Al mio paese …
Se frequenti una certa strada vedi tanta gente in movimento, di diverse età, sono quelli che devono smaltire qualche chilogrammo in più; fanno avanti e indietro, chi cammina, chi corre, qualche chiacchierata, e le auto sfrecciano. Tanto movimento, frenetico, stressante, poi per andare al bar o dal tabacchi o in farmacia, c’è bisogno dell’auto nonostante siano distanti a meno di cento metri, e per non parlare del parcheggio, a spina di pesce, senza rispetto per la precedenza; se si passa l’incrocio nemmeno importa se al semaforo è scattato il rosso.
Al mio paese … si vive come in città, si usano i clacson per salutarsi, tutti possiedono un auto, possibilmente di grido così si fa bella figura, anche se poi è necessario accendere un mutuo. Viviamo nel tempo della velocità, anche quando si guida con il cellulare in mano, inviando messaggi vocali, rallentando il passo di chi segue, con qualche impropero dell’automobilista che impaziente attende di sorpassare l’incauto cittadino che procede a passi lenti.
Al mio paese … l’educazione civica è un optional, anche nelle file dal medico di famiglia o agli uffici pubblici la folla di furbetti o raccomandati per saltare la fatica di attendere. Se poi si sbaglia, è difficile chiedere scusa, ci si incazza, e di brutto. Trovare qualcuno sorridente è raro, ci vorrebbe un clown out artista di strada; si è presi dalle preoccupazioni, dall’incedere stressante della vita, e non si vede l’ora di rinchiudersi in casa.

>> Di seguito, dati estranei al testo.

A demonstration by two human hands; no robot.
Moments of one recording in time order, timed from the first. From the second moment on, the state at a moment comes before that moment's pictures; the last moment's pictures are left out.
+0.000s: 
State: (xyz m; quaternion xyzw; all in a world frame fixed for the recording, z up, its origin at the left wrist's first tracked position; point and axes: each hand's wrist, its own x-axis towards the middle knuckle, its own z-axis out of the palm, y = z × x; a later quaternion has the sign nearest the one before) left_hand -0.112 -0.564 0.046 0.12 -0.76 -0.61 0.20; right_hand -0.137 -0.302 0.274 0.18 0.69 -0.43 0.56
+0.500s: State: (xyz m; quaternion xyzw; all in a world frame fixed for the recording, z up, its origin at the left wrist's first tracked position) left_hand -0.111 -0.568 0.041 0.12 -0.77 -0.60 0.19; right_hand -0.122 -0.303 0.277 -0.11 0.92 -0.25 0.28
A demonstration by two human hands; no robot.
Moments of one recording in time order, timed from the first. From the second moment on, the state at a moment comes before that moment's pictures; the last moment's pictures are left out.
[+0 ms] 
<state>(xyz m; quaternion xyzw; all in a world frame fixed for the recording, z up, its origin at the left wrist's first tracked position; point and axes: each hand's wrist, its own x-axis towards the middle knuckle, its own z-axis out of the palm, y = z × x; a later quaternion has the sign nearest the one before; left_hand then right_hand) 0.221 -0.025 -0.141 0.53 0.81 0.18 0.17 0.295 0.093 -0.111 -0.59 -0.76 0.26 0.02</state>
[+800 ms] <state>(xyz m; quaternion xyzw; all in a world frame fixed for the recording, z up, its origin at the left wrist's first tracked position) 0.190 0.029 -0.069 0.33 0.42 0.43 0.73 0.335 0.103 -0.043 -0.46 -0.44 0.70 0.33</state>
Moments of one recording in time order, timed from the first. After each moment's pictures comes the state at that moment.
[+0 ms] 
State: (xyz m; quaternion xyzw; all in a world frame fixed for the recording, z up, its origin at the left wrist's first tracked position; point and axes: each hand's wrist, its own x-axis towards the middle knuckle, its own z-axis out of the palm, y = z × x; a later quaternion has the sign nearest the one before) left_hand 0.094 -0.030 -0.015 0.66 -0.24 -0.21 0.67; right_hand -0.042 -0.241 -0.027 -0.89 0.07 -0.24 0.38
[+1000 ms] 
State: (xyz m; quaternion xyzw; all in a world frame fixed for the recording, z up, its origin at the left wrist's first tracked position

Al mio paese … si prega per questa umanità che si muove, cammina, lotta, crede e non crede? Si offre sull’altare sacro la giornata di chi lavora, soffre, del morente e del neonato, di chi va a scuola e di chi ci governa, di chi delinque e di chi veglia aspettando l’alba? Al mio paese c’è anche un monastero, di monache, si prega e si vive una vita tutta di donazione, di vicinanza al prossimo con la preghiera e la santità della vita.
Al mio paese … si preferisce all’umano il passeggiare con il cane, qualcuno conversa con l’amico a quattro zampe, non solo, nelle grandi città sono amici e compagni di vita inseparabili, più affidabili degli umani; anche nei piccoli centri, l’uomo si trova a suo agio con essi. In più c’è chi parla con gli alberi e con le piante, chi cura i giardini e chi sta seduto solo sulla panchina, vive i suoi giorni nell’ozio e nella solitudine, in compagnia di un sigaro e nell’attesa di qualche improvvisato amico con cui scambiare una chiacchiera. Per non parlare di chi si riflette sul suo smartphone …
Al mio paese … ti guardano come fossi un forestiero, vorrebbero che io esibissi la carta d’identità, conoscere vita, morte e miracoli. È bella questa umanità, varia, piccante, curiosa, a cui se non ti adegui sei fuori, come ogni sistema che ti impone come vivere e non vivere. Se hai qualcosa di diverso ti guardano da stralunati. Ad esempio, esco in giro con il monopattino, e sembra che sia la prima volta che vedono uno di carne ed ossa viaggiare all’impiedi, concentrato ad evitare le buche e a non farsi mettere sotto da automobilisti senza scrupoli.
Quando passo davanti al mezzo busto di Francesco Sofia Alessio, di cui percorro il lungo corso a lui dedicato, – solo una via purtroppo e un monumento -, lo riverisco con tanto di ossequio, mi trovo dinanzi ad un poeta, latinista e scrittore di carmi in latino che ottenne elogi e prestigiosi riconoscimenti, e per tre volte ad Amsterdam vinse le medaglie d’oro. Alle scuole elementari e medie non l’abbiamo mai studiato, come non abbiamo conosciuto scrittori calabresi, e cosa volete che il concittadino dello scrittore paesano ne sappia qualcosa?
Tutto questo e tanto altro accade al mio paese, dove non ci sono posti informali o formali, per conversare e fare filosofia, fare il poeta e scrivere un romanzo, oppure bisogna far parte delle elitè per condividere il proprio pensiero. Ci vorrebbe un miracolo al mio paese, se ne racconta uno, accaduto nel XIX sec., ma di questo ne parlerò più avanti.